From the start, the project was infused not only with regional thinking but openness. Helsinki Region Infoshare has studied the open-data initiatives of New York City, Chicago, London and Australia. Manninen and her colleagues have been spreading the gospel of open data to other parts of Helsinki’s administration, the other cities of the region, and the rest of Finland.
Before datasets are made accessible to the public, they have to be gone over with a fine-tooth comb. Often, databases from different agencies need to be merged. That helps break down silos in the administration, although the data remain the responsibility of whatever organization has already been gathering it.
“Now I have instant access to every other bureau’s data,” Manninen says. “Whereas before this, I had to get a permission every time.”
Fund the idea, not the app
Engaging the software developer community is an important part of the Helsinki model. For example, Forum Virium organizes monthly “Helsinki Loves Developers” meet-ups. The events give developers a place to network with each other and city officials and to hear about projects people are working on.
Helsinki also runs competitions for developers who create apps with public-sector data. That’s nothing new — BlindSquare won the Apps4Finland and European OpenCities app challenges in 2012. But this year, they’re trying a new approach to the app challenge concept, funded by the European Commission’s prize money and Sitra.
It’s called Datademo. Instead of looking for polished but perhaps random apps to heap fame and prize money on, Datademo is trying to get developers to aim their creative energies toward general goals city leaders think are important.
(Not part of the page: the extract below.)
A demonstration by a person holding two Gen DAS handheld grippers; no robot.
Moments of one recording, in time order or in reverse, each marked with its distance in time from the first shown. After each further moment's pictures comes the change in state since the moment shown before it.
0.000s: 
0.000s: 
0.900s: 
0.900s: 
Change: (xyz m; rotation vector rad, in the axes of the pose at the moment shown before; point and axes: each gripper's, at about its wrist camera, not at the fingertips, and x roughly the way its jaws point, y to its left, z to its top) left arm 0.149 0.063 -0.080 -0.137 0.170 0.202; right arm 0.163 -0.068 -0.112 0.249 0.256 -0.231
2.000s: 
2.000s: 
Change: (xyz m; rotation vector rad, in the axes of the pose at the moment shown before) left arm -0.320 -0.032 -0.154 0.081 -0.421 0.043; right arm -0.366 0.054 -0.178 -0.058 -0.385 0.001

The current competition specifies that apps have to use open data from the Helsinki region or from Finland to make it easier for citizens to find information and participate in democracy. The competition also gives developers seed funding upfront.
Datademo received more than 40 applications in its first round. Of those, the eight best suggestions were given three months and €2,000 ($2,770 U.S) to implement their ideas. The same process will be repeated two times, resulting in dozens of new app ideas that will get a total of €48,000 ($66,000 U.S.) in development subsidies. Keeping with the spirit of transparency, the voting and judging process is open to all who submit an idea for each round.
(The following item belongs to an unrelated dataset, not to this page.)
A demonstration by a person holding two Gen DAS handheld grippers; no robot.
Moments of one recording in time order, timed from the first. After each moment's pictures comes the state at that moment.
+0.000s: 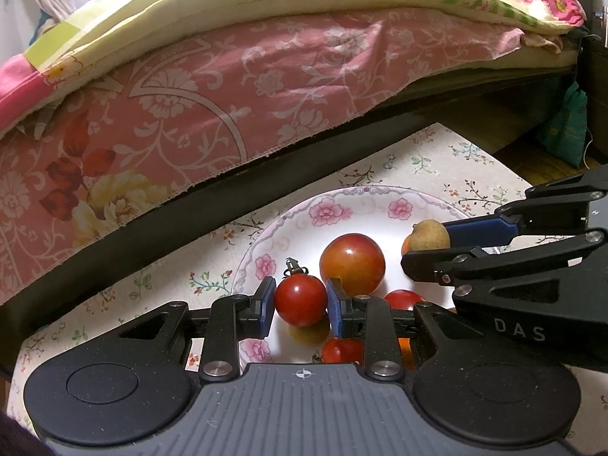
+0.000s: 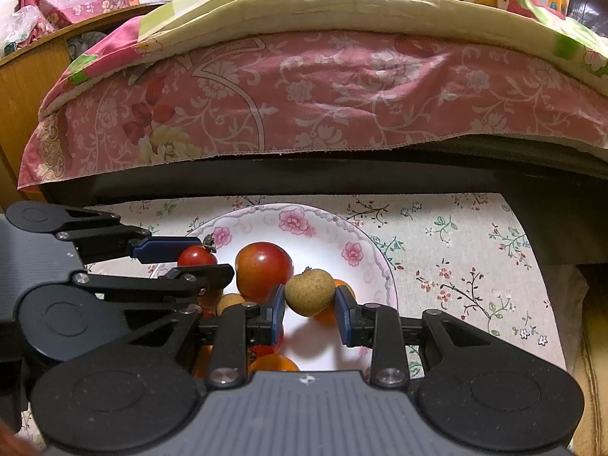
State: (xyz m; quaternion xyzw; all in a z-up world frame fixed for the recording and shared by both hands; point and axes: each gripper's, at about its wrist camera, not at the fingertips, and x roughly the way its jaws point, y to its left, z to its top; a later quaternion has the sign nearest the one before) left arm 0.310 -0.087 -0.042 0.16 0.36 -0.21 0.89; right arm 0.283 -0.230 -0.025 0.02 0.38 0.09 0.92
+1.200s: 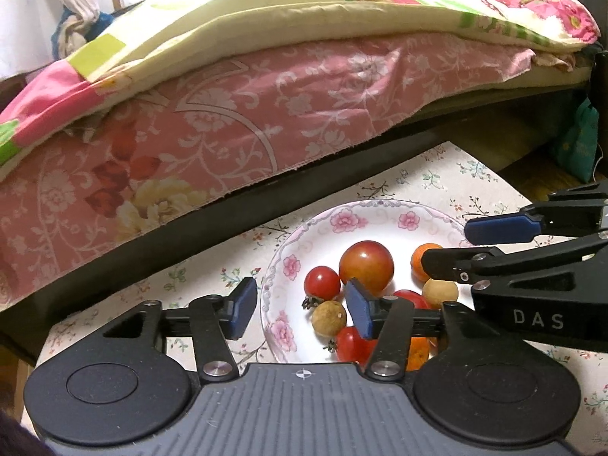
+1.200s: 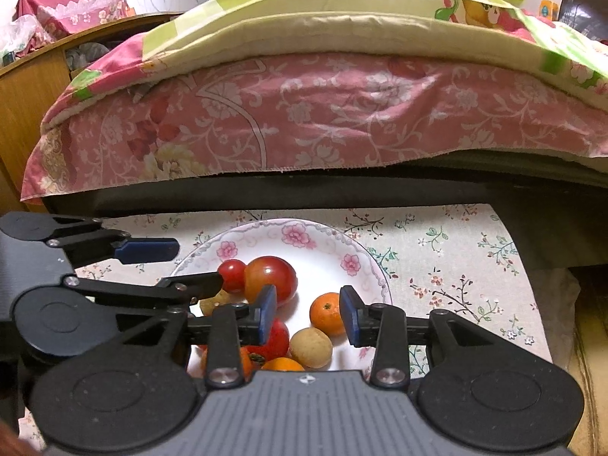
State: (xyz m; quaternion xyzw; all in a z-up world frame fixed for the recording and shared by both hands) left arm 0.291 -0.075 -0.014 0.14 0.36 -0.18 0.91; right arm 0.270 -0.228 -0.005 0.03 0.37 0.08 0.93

Manninen says this model is more focused and intentional than you’ll find in many apps competitions. But it’s also more flexible than you’ll find in traditional public contracting processes, where the government outlines the product it wants and asks companies to produce exactly that. “With Datademo, we know what we want,” Manninen says, “but there are many doors open, so we don’t know what might come up.”
One of the participants who cleared the first round of Datademo is Juuso Parkkinen. Together with his colleagues, he is building a set of software tools for a statistical analysis program called “R.” Parkkinen hopes that the tools will make it easier for researchers, journalists and citizen activists to crunch numbers about Helsinki and the surrounding region. In many ways, their project is a good example of what is happening around open data. All the code they contribute has been built on a widely used platform and is freely available.
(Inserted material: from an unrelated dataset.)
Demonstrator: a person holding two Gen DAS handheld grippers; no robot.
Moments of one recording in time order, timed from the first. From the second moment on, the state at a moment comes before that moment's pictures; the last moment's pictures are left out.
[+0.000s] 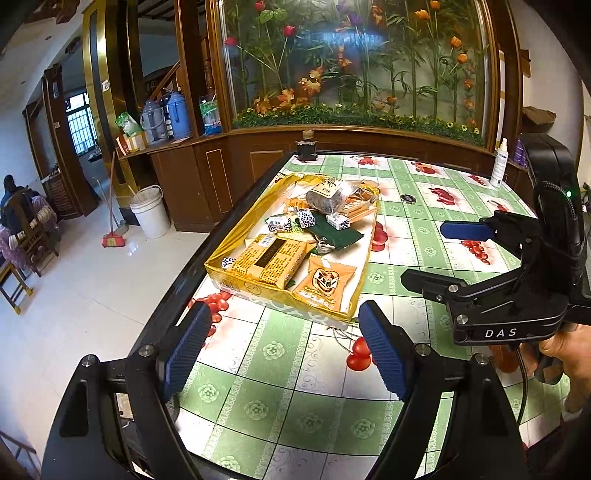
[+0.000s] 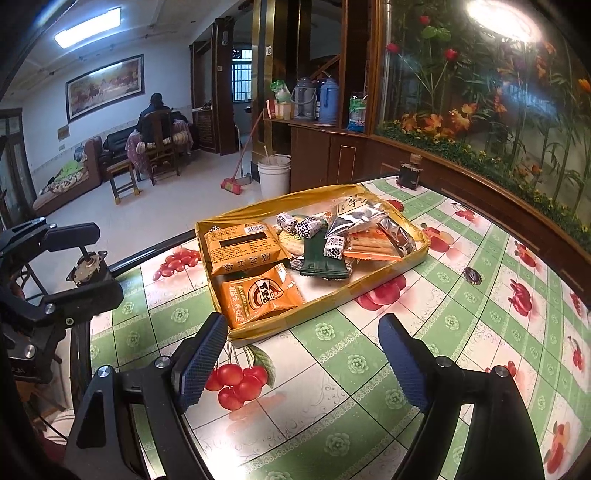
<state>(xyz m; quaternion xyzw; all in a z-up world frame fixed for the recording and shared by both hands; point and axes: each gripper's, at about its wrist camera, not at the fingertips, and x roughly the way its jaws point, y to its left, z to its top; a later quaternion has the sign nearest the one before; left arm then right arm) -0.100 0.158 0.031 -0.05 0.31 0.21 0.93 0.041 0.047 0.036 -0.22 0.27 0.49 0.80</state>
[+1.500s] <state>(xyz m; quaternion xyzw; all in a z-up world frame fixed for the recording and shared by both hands) -0.093 0.153 0.041 -0.05 0.31 0.18 0.93 0.034 0.076 0.027 -0.28 0.25 0.52 0.77</state>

Parkkinen himself is a doctoral student in the Statistical Machine Learning and Bioinformatics Group at the Aalto University, which explains why he’s familiar with statistical analysis software. He self-identifies as a researcher, not a software developer, and has been working on the project mostly in his free time.
The main reason his group chose to build upon data from Helsinki Region Infoshare is that the data is open and free. Were the data in non-standard form — or even worse, had a price tag attached to it — it’s more than likely that Parkkinen and his colleagues would have spent their energies elsewhere.
Now that the statistical analysis tools are beginning to take shape, Parkkinen has one more wish.
“I’m hoping we could get access to similar data from abroad,” he says, “and not just Helsinki.”